Andrew started climbing around age 10 in Edmonton, Alberta. Surrounded by an incredible support network of coaches and mentors, he quickly became one of the top competitors in the country for his age. In his penultimate youth competition season, Andrew was on the podium of every youth event he entered of the season, including a second-place finish at the inaugural Youth Bouldering Nationals and a third-place finish at Difficulty Nationals. This was also the year Andrew started to make a name for himself on the adult circuit, with multiple finals appearances, a Tour de Bloc win, and ultimately making the adult bouldering national team to compete in the Toronto World Cup. Following youth Worlds that year, Andrew hung out in Europe for a bit (several months), ultimately ending with his hardest send and proudest achievement, climbing Mal de Isla, 5.14a. The next few months were spent routesetting, , coaching, commentating, and bouldering hard outside, wracking up 6 V11’s in the span of a few months. Now, Andrew lives in Vancouver attending UBC, and is back on the competition circuit training hard out of the Hive Climbing gym. Chances are you’ll spot him flailing in the gym, pebble wrestling in Squamish, or getting horribly pumped in the Bow Valley. Make sure to say hi!

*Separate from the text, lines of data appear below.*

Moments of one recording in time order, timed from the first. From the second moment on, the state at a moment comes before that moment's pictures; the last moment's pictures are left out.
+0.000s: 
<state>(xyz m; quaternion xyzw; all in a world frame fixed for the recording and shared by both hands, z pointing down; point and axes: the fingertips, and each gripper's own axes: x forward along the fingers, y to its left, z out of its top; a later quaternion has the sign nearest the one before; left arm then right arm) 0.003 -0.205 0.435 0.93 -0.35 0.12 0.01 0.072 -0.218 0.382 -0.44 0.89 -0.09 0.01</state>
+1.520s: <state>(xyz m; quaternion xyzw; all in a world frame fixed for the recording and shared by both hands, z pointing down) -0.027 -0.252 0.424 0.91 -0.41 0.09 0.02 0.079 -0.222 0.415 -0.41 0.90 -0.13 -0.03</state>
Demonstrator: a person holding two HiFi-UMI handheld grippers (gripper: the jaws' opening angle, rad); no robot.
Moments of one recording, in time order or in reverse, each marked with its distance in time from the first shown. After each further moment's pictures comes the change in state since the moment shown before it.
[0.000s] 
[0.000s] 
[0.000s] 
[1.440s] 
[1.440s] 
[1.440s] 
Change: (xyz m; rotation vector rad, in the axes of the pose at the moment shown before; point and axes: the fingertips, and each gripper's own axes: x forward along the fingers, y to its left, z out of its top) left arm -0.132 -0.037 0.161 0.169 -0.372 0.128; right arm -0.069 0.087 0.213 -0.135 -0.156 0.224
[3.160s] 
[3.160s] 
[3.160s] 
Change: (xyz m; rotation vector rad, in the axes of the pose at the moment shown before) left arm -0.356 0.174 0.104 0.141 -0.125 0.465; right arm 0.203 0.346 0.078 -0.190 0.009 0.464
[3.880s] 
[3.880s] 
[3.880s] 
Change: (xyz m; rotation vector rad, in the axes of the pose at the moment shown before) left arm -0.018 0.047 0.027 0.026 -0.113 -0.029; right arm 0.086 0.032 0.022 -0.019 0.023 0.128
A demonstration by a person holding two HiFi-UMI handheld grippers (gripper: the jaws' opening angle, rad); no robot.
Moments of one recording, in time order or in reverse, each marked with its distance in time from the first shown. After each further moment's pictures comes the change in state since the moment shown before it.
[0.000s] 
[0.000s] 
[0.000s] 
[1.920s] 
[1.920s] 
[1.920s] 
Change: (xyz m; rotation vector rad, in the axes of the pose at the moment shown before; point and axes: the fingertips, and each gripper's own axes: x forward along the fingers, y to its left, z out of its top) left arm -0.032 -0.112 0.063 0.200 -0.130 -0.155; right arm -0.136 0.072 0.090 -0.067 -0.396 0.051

If you could learn to do anything, what would it be? To be able to send a project without punting off the finish at least once… yeah. That would be nice.
What’s the best gift you’ve ever received? A one way ticket to Europe 😉
Do you have a spirit animal? Well, I always wanted to be like my first coach, who was dubbed the Red Stallion… obviously I’m not there yet, so I’d have to go with something slightly less impressive. A three-legged pony?